Note: The height of the bars corresponds to the number of votes for each candidate, the labels denote vote share. Percentages may not add up to 100% due to rounding error.
Voting patterns in Georgia differ across location, ethnicity and religious denomination. Eighty percent of Sagarejo’s population lives in rural areas, and about forty percent are ethnic Azerbaijanis. Historically, ethnic minority votes in Georgia constitute an important source of electoral support for ruling political parties. Looking at the demographic peculiarities of the Sagarejo by-elections gives interesting insights into the voting behavior of municipality residents.

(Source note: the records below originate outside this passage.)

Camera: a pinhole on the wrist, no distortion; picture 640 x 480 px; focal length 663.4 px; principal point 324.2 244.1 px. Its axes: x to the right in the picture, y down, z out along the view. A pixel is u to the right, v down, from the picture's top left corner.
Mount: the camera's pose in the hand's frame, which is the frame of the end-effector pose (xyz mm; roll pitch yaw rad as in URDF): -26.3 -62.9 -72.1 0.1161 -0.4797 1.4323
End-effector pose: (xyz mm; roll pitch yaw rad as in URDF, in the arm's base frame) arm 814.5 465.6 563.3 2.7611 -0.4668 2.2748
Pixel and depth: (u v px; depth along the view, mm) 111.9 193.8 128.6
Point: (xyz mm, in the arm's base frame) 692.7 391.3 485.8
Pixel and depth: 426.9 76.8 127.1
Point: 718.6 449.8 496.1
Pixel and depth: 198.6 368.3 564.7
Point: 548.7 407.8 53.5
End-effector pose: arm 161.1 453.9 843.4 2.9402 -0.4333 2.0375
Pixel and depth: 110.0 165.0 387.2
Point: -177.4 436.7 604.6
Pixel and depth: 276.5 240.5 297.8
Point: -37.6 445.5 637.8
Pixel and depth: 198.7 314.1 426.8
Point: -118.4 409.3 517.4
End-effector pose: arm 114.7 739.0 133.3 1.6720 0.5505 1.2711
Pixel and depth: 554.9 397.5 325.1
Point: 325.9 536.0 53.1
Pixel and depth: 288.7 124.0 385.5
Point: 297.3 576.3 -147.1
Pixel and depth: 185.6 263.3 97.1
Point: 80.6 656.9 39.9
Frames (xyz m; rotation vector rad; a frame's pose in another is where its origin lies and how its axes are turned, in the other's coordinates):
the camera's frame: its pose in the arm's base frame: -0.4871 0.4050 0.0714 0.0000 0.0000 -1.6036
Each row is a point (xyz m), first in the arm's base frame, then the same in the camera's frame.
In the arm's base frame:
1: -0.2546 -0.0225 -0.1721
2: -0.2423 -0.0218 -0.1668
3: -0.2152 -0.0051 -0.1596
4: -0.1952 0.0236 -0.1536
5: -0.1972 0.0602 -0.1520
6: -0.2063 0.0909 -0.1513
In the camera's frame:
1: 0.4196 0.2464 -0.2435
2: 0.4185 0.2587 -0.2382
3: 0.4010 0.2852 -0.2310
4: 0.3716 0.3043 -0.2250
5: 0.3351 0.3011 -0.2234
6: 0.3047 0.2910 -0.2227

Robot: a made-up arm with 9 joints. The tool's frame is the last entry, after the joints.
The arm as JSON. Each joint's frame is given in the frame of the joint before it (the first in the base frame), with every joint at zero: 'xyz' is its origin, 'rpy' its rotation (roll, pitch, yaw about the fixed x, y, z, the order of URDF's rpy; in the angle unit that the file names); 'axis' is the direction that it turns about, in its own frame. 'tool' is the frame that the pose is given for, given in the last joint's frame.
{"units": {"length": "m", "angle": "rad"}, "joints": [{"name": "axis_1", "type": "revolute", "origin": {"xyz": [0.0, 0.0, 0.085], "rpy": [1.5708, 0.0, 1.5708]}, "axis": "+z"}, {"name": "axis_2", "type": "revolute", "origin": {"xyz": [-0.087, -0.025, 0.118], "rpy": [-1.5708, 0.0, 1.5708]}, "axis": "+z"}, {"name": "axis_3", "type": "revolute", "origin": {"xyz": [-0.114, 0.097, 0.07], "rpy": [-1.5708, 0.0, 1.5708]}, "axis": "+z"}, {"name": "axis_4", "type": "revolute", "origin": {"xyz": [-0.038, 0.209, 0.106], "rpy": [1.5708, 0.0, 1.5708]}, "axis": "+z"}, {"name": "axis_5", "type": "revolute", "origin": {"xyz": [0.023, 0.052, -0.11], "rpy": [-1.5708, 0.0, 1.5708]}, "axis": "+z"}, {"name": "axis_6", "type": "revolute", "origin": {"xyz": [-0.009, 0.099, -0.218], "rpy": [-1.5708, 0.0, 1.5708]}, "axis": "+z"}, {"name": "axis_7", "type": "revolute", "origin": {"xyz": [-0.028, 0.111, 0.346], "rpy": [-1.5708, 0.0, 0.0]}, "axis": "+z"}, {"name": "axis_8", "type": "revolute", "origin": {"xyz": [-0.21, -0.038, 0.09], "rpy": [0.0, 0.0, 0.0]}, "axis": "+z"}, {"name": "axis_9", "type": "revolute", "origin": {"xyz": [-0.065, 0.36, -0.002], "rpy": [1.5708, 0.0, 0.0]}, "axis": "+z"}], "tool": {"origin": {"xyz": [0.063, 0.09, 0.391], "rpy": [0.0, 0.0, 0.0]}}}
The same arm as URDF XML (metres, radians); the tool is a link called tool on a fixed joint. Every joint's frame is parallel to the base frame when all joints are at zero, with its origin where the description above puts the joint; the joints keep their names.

The graph below shows election results disaggregated by settlement type. In urban areas, Inashvili won decisively. The race was relatively close in Georgian villages, but again the opposition candidate came out on top. In Azerbaijani precincts, the Republican candidate overwhelmed her opponent.
Note: The height of the bars corresponds to the count number of votes for each candidate, the labels denote vote share received in each settlement. Percentages may not add up to 100% due to rounding error.
While the chart above shows that votes from Azerbaijani villages were decisive for the victory of Tamar Khidasheli, when comparing the geographic and demographic peculiarities of each candidate’s supporters, it is clear that the socio-demographic make-up of Khidasheli’s voters was similar to that of participating voters overall. On the other hand, urban voters and voters from Georgian villages disproportionately supported Inashvili.
It can be argued that the victory of the ruling coalition candidate in the Sagarejo elections was largely a result of the support of ethnic Azerbaijani voters, whilst Inashvili’s supporters were mainly ethnic Georgians. This finding isn’t all that surprising, and follows a general pattern from Georgian elections past: Azerbaijanis in Sagarejo municipality almost always support the government. In 2012 parliamentary elections, the United National Movement gained 83% of votes in Azerbaijani villages, whilst in Georgian settlements the party barely won one third of votes. A year later, the Azerbaijani population of Sagarejo voted overwhelmingly (58%) for the presidential candidate of the new government.
The victory of the government-endorsed candidate in Sagarejo by-elections was mostly influenced not by the special precinct, but by the support of the municipality’s ethnic Azerbaijani population. As in the past, in the 2016 parliamentary elections, ethnic minority support for the ruling party is likely to be significant.